Question

How do you solve for $c$ in $a + b + c = P?$

Answer 1

Hint: As we know that we can solve the above equation by transposition method which is nothing but addition, subtraction, multiplication or by dividing with certain numbers on both left and right hand side to find the required unknown variable. This is called the transposition method and it can be used to solve different kinds of linear equations.

Complete step by step answer:
As per the given question we have an equation $a + b + c = P$, and we have to find for $c$. So in the transposition method when we move a term or transpose it to the other side of the equation then its operation i.e. sign changes to the inverse operation. This keeps the linear equation balanced.

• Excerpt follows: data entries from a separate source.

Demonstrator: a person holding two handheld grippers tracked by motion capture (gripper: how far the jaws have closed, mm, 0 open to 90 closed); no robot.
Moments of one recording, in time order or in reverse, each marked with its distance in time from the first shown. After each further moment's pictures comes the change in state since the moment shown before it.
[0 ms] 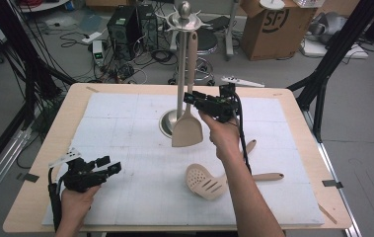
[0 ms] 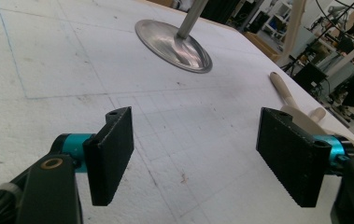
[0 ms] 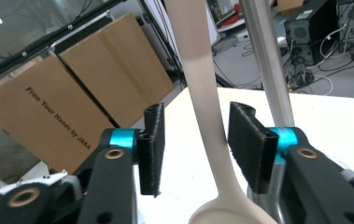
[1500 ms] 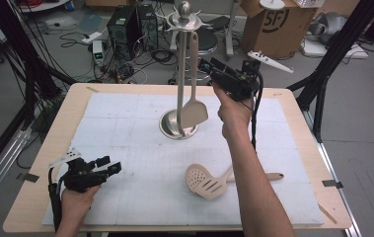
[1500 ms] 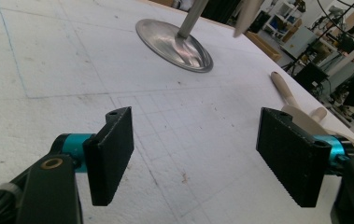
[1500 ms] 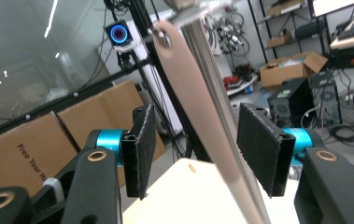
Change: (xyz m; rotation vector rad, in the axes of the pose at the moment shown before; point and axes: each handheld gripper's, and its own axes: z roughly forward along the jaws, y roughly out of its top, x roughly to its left) left arm 0.001 0.000 0.000 0.005 0.003 0.003; right arm 0.010 0.054 -0.030 -0.288 -0.016 -0.059
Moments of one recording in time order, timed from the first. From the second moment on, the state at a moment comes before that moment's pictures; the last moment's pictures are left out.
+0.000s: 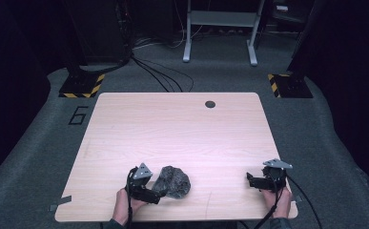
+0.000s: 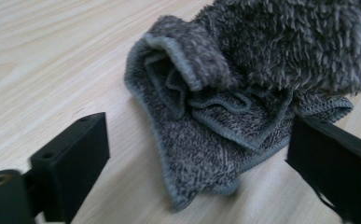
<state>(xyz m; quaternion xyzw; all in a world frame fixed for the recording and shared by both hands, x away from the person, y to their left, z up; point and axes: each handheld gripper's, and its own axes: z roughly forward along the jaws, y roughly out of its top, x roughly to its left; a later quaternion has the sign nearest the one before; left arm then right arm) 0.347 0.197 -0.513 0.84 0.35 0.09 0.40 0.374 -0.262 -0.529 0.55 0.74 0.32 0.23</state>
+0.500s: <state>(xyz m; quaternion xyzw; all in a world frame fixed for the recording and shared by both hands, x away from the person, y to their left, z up) 0.346 0.181 -0.518 0.86 0.34 0.12 0.37 0.374 -0.262 -0.529 0.55 0.74 0.32 0.24</state>
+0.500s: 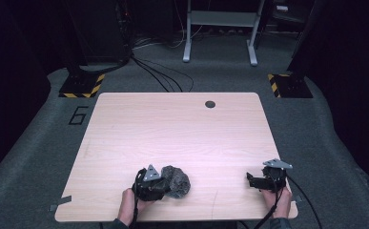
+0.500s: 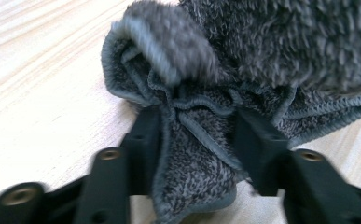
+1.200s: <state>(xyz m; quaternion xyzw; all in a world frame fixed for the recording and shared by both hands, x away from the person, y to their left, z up) 0.371 0.181 -0.489 0.82 0.36 0.14 0.43 0.374 -0.262 -0.529 0.55 0.74 0.32 0.23</state>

Let us transpose the equation now: $a + b + c = P$. We can see that in this equation the operation of $a$is $' + '$ i.e. addition. Therefore we will transpose $a$ to the other side of the equation, so the operation changes to $' - '$ i.e. subtraction. So we get $b + c = P - a$.

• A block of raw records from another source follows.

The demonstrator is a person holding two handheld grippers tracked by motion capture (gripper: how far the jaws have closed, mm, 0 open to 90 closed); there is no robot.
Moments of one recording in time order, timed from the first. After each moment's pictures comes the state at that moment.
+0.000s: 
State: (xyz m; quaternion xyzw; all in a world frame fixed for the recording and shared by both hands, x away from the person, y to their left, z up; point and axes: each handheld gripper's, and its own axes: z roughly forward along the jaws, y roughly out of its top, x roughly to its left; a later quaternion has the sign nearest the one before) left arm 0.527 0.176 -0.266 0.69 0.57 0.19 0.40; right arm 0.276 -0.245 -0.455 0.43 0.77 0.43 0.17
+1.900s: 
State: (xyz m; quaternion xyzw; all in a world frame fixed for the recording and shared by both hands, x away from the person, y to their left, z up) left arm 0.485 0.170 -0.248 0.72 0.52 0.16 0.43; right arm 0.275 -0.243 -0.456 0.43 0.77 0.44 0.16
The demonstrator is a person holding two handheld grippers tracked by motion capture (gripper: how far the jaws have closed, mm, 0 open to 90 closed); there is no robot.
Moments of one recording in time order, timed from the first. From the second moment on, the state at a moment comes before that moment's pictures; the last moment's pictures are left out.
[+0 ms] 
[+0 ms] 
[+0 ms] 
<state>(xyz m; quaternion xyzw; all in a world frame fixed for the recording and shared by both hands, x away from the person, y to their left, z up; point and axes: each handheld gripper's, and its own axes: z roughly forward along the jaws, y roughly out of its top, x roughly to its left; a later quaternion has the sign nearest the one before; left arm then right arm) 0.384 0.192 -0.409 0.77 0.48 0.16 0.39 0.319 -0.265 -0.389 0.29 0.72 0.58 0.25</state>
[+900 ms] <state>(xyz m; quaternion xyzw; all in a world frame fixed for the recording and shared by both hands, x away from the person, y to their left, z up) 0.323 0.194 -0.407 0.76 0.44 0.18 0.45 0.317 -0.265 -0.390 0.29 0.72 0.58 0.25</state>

Now similarly the operation of $b$ is also $' + '$ i.e. addition. So we transpose it to the other side of the equation also and so its operation changes from addition to subtraction. It further changes the equation $c = P - a - b$. Now we get an equation in which the value of $c$is found.

Hence the required value of $c$ is $P - a - b$.

Note:We should keep in mind that while using transposition method we should involve addition, subtraction, multiplication or division whichever is applicable and its operation also changes. We cannot take the constant numbers if any from one side to another as it is not a transposition method.